2Interactive incident investigation
BASH
#!/usr/bin/env bash
# incident_investigate.sh — Interactive investigation during incidents
# ── Find the process consuming most CPU ───────────────────
top_cpu() {
ps aux --sort=-%cpu | head -6
echo ""
echo "strace on PID? (enter PID or q to skip):"
read -r pid
[[ "${pid}" =~ ^[0-9]+$ ]] && sudo strace -p "${pid}" -c -f 2>&1 | head -30
}
# ── Find what's using disk ────────────────────────────────
top_disk() {
du -sh /* 2>/dev/null | sort -rh | head -20
echo ""
echo " Growing files (written in last 10 min):"
find /var /tmp /opt -newer /tmp/.inc_marker -size +10M \
-exec ls -lh {} + 2>/dev/null | sort -k5 -rh | head -10
touch /tmp/.inc_marker
}
# ── Check who is connected ────────────────────────────────
active_connections() {
echo "Active SSH sessions:"
who
echo ""
echo "Recent auth events:"
grep -E "(Accepted|Failed|Invalid)" /var/log/auth.log | tail -20
}
# ── Database hot spots ────────────────────────────────────
db_hotspots() {
mysql --defaults-file=/etc/myapp/mysql.conf -e "
SELECT id,user,time,LEFT(info,100) AS query
FROM information_schema.PROCESSLIST
WHERE command != 'Sleep' AND time > 5
ORDER BY time DESC"
}
# ── Live error rate ───────────────────────────────────────
live_errors() {
echo "Tailing error log (Ctrl+C to stop):"
tail -f /var/log/myapp/app.log | grep --color=auto -E "ERROR|CRITICAL|FATAL"
}
echo "Incident Investigation Commands:"
echo " top_cpu — CPU hotspot analysis"
echo " top_disk — Disk usage investigation"
echo " active_connections — Who is connected"
echo " db_hotspots — Slow database queries"
echo " live_errors — Tail error log"
echo ""
echo "Or run: ./incident_snapshot.sh INC-$(date +%Y%m%d-%H%M%S)"
✔ Incident response rules — Capture state first, investigate second — system state changes fast during an incident.
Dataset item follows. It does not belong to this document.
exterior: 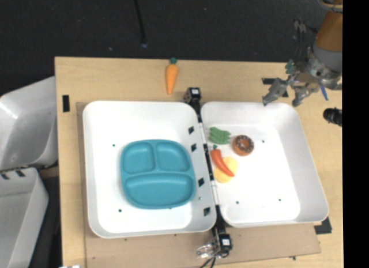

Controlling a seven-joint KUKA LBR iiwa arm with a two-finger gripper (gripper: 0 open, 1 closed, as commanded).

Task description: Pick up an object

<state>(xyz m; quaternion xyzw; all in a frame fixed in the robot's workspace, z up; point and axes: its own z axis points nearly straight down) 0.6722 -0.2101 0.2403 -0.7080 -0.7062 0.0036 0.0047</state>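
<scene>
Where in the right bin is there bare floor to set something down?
The right bin has bare floor across its near half and far-right side, right of the donut. Its left edge is crowded: broccoli, the orange-red piece and the yellow piece cluster there.

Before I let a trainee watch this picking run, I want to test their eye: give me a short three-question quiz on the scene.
1. True or false: the blue divided plate lies in the left bin.
2. Which item lies on the bench outside both bins? A) carrot B) doughnut C) green toy
3. Fill in: the gripper hovers over the right bin's ____ rim.

Key: 1 true; 2 A; 3 far.
</scene>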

Store everything to files with timestamps so post-incident review is possible. Run the snapshot script at the start of every incident, not after you've fixed it. Keep the incident ID consistent across all files, logs, and Slack messages. Package the snapshot as a tarball for sharing with team members and for archiving.